> **Work instructions**
Your answer should be the lines below from the one with "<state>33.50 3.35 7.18" to the one with "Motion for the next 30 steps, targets", both included, given again exactly and with nothing added.

> **Data**
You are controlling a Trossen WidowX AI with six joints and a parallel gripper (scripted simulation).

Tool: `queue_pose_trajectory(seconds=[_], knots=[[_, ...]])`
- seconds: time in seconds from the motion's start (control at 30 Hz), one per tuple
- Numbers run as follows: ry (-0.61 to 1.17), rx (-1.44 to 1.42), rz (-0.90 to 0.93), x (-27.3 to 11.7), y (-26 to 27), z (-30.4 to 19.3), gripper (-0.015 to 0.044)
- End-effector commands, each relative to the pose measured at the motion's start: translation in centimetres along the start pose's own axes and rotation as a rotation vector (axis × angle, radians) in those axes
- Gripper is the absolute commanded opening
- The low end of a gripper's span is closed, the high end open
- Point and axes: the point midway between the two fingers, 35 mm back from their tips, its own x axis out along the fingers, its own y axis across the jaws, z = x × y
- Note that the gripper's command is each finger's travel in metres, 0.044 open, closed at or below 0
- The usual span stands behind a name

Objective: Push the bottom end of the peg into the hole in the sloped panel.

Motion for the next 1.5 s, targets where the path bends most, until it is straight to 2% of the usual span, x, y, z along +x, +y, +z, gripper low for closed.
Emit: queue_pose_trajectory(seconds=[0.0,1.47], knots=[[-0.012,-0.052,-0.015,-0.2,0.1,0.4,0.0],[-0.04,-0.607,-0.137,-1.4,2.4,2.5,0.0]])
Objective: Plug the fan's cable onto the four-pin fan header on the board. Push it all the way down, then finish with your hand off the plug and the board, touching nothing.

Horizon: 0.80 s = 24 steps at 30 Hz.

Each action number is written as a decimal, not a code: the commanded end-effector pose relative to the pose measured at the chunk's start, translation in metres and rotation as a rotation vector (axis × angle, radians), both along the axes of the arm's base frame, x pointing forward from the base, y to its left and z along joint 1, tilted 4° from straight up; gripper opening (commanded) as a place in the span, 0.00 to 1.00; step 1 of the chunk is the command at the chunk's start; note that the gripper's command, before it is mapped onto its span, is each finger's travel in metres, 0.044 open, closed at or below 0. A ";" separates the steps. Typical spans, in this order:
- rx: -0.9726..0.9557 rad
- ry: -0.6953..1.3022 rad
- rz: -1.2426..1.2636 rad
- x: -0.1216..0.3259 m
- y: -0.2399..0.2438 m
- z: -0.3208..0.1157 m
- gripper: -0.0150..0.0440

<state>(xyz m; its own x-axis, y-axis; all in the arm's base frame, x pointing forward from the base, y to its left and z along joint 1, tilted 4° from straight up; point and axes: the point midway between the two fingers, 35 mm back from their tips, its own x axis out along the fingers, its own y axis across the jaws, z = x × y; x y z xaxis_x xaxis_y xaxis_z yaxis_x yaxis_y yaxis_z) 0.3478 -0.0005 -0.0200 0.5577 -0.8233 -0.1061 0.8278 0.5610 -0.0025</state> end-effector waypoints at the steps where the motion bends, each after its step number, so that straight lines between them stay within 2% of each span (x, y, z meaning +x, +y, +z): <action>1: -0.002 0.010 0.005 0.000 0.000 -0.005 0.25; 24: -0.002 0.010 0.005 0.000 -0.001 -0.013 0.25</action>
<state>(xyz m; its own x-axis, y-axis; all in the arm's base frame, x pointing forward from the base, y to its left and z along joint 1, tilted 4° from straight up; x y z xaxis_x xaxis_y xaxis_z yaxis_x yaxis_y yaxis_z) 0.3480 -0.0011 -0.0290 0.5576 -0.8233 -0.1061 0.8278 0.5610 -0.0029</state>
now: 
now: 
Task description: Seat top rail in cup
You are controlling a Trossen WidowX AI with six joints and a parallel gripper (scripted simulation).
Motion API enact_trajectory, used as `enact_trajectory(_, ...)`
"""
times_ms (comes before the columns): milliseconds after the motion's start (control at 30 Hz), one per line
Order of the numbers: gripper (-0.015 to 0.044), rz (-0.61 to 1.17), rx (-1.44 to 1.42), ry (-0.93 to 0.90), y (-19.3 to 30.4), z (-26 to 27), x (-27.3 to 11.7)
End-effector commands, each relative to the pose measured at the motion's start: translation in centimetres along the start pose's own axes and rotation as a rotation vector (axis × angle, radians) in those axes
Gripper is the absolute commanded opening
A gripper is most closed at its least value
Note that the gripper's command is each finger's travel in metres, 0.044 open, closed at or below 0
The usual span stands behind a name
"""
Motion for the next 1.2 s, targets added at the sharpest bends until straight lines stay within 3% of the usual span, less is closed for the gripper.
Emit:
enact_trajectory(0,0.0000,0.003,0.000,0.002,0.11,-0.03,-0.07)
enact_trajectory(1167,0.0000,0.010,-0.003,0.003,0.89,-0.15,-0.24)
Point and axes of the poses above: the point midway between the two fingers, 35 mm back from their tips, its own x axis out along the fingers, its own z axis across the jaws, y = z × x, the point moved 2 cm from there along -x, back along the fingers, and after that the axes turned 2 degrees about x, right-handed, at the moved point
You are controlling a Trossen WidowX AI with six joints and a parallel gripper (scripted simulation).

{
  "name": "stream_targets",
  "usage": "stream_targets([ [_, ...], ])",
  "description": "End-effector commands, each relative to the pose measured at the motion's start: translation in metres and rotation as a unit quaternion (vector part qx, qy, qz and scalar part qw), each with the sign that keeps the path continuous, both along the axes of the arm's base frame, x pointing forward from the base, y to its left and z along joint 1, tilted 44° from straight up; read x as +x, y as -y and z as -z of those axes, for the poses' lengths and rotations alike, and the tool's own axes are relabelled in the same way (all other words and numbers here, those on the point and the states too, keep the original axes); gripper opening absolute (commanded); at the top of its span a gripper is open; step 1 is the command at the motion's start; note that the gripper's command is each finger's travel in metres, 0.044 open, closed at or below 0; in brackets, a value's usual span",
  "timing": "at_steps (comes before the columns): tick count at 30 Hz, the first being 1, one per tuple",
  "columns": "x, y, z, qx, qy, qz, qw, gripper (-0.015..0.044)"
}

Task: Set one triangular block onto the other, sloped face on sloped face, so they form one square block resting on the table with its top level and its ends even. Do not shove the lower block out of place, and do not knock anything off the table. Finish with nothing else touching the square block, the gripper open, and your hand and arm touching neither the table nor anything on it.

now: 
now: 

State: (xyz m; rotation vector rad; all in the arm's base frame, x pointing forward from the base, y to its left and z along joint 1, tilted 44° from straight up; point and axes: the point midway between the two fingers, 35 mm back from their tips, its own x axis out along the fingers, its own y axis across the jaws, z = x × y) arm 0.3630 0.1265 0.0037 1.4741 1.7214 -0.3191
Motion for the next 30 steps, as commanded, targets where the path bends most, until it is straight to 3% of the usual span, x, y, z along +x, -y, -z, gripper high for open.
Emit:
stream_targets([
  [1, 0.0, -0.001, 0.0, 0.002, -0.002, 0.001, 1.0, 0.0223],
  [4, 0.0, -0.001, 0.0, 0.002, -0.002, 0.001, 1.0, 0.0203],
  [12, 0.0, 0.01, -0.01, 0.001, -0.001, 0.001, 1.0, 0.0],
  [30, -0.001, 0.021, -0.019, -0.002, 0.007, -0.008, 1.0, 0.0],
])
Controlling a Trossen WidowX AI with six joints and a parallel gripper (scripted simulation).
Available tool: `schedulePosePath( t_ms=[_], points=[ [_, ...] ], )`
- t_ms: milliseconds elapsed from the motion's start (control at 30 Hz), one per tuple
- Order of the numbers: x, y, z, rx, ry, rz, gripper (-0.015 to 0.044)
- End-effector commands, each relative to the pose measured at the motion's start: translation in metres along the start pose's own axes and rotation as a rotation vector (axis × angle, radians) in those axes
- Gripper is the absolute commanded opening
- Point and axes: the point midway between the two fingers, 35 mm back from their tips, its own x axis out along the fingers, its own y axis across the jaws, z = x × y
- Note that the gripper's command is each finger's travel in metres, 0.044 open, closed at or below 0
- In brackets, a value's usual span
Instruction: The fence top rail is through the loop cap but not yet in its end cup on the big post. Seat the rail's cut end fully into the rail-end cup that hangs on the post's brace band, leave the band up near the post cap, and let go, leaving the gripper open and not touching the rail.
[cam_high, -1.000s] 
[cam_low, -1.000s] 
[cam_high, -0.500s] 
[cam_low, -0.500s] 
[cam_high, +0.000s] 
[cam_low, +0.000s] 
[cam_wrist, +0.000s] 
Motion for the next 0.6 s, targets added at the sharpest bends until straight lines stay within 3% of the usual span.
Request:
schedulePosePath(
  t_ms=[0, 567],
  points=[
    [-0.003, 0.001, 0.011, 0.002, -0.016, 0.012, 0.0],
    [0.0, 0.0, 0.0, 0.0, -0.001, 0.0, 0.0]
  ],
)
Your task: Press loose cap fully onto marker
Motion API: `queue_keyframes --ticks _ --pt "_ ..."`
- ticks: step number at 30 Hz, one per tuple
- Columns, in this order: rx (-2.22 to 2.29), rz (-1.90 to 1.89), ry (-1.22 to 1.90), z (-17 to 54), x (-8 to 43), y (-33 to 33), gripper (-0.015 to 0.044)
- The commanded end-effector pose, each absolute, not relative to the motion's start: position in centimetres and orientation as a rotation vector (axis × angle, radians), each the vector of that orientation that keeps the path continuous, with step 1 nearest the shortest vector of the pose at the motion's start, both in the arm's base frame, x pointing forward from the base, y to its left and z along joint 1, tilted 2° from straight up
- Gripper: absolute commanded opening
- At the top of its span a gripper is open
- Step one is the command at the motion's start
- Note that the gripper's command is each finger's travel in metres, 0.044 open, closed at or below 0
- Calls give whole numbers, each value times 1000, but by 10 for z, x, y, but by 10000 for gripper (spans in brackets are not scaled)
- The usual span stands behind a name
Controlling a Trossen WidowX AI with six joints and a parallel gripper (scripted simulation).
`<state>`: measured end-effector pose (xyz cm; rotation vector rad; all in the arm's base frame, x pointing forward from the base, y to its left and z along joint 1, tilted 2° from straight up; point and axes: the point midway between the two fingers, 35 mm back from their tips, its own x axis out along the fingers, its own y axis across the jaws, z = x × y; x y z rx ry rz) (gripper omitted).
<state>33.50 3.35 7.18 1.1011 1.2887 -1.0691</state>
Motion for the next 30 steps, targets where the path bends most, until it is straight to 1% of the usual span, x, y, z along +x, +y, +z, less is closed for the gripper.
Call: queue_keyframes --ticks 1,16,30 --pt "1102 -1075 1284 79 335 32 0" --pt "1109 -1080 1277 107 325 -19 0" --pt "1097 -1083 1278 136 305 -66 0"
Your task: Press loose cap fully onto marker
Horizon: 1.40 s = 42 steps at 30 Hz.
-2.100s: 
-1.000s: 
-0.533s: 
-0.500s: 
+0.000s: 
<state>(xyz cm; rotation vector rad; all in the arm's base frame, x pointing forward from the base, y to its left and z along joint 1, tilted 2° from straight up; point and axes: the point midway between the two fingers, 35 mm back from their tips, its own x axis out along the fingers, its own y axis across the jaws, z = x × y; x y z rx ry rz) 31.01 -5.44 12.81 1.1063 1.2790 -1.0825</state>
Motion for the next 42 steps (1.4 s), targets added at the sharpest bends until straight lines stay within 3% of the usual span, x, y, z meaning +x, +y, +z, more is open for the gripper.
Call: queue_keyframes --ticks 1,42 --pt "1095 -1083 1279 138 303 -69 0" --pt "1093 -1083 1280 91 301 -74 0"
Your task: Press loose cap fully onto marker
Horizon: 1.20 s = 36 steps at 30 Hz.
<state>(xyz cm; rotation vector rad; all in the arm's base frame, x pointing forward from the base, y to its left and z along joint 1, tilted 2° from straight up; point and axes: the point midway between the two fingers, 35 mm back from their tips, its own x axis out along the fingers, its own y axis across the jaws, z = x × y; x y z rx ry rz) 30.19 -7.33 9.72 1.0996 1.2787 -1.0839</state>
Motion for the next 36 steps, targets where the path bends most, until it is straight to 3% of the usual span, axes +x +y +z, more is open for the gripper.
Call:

> **Exercise solution**
<state>33.50 3.35 7.18 1.1011 1.2887 -1.0691</state>
Motion for the next 30 steps, targets where the path bends most, until it is straight to 1% of the usual span, x, y, z along +x, +y, +z, less is closed for the gripper.

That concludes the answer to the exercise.